For the truly truly daring, you can use a hack to get coverage.py to include coverage for modules that are imported early on during CPython’s startup (e.g. the encodings module). Do not worry if you can’t get this to work or it doesn’t make any sense; it’s entirely optional and only important for a small number of modules.

If you still choose to try this, the first step is to build coverage.py’s C extension code. Assuming that coverage.py’s clone is at COVERAGEDIR and your clone of CPython is at CPYTHONDIR, you execute the following in your coverage.py clone:

CPPFLAGS="-I CPYTHONDIR -I CPYTHONDIR/Include" CPYTHONDIR/python setup.py build_ext --inplace

This will build coverage.py’s C extension code in-place, allowing the previous instructions on how to gather coverage to continue to work.

To get coverage.py to be able to gather the most accurate coverage data on as many modules as possible with a HORRIBLE HACK that you should NEVER use in your own code, run the following from your CPython clone:

PYTHONPATH=COVERAGEDIR/coverage/fullcoverage ./python COVERAGEDIR run --pylib Lib/test/regrtest.py

This will give you the most complete coverage possible for CPython’s standard library.

5.2.2. Using test.regrtest

If you prefer to rely solely on the stdlib to generate coverage data, you can do so by passing the appropriate flags to test.regrtest (along with any other flags you want to):

./python -m test --coverage -D `pwd`/coverage_data <test arguments>

Do note the argument to -D; if you do not specify an absolute path to where you want the coverage data to end up it will go somewhere you don’t expect.

Note

If you are running coverage over the entire test suite, make sure to add -x test_importlib test_runpy test_trace to exclude those tests as they trigger exceptions during coverage; see http://bugs.python.org/issue10541 and http://bugs.python.org/issue10991.

Once the tests are done you will find the directory you specified contains files for each executed module along with which lines were executed how many times.

5.3. Filing the Issue

Once you have increased coverage, you need to generate the patch and submit it to the issue tracker. On the issue set the “Components” to “Test” and “Versions” to the version of Python you worked on (i.e., the in-development version).

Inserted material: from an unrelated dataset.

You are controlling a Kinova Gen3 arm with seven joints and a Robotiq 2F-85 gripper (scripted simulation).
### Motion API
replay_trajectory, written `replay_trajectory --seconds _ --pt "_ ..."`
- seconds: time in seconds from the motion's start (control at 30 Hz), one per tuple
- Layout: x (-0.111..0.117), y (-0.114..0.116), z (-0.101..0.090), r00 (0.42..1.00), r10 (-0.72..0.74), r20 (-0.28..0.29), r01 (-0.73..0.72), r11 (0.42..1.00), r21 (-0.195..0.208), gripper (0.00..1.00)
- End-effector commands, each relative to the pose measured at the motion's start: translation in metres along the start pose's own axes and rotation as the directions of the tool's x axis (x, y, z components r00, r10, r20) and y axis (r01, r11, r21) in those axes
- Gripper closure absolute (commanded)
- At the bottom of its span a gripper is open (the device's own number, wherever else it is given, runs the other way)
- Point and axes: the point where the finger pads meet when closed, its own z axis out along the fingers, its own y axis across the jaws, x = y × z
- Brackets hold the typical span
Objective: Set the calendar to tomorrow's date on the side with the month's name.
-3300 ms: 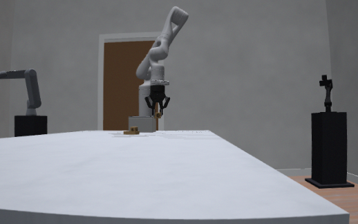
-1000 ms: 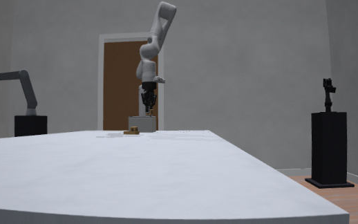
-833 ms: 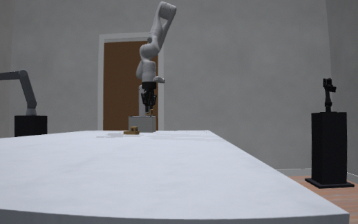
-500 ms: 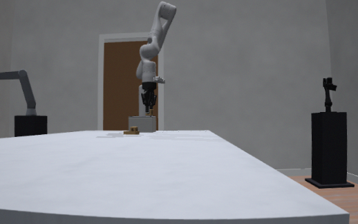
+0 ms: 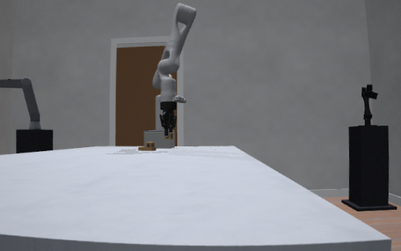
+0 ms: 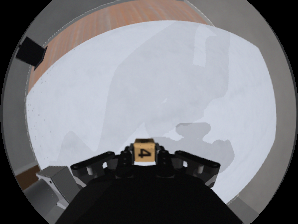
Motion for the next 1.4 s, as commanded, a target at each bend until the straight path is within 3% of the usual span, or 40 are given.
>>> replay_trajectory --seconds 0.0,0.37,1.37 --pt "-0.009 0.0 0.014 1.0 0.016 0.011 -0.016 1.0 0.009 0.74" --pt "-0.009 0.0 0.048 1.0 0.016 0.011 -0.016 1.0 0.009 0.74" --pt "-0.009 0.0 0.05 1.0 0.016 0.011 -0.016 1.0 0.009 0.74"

5.4. Measuring coverage of C code with gcov and lcov

It’s also possible to measure the function, line and branch coverage of Python’s C code. Right now only GCC with gcov is supported. In order to create an instrumented build of Python with gcov, run:

make coverage

Then run some code and gather coverage data with the gcov command. In order to create a HTML report you can install lcov. The command:

make coverage-lcov

assembles coverage data, removes 3rd party and system libaries and finally creates a report. You can skip both steps and just run:

make coverage-report

if you like to generate a coverage report for Python’s stdlib tests. It takes about 20 to 30 minutes on a modern computer.

Note

Multiple test jobs may not work properly. C coverage reporting has only been tested with a single test process.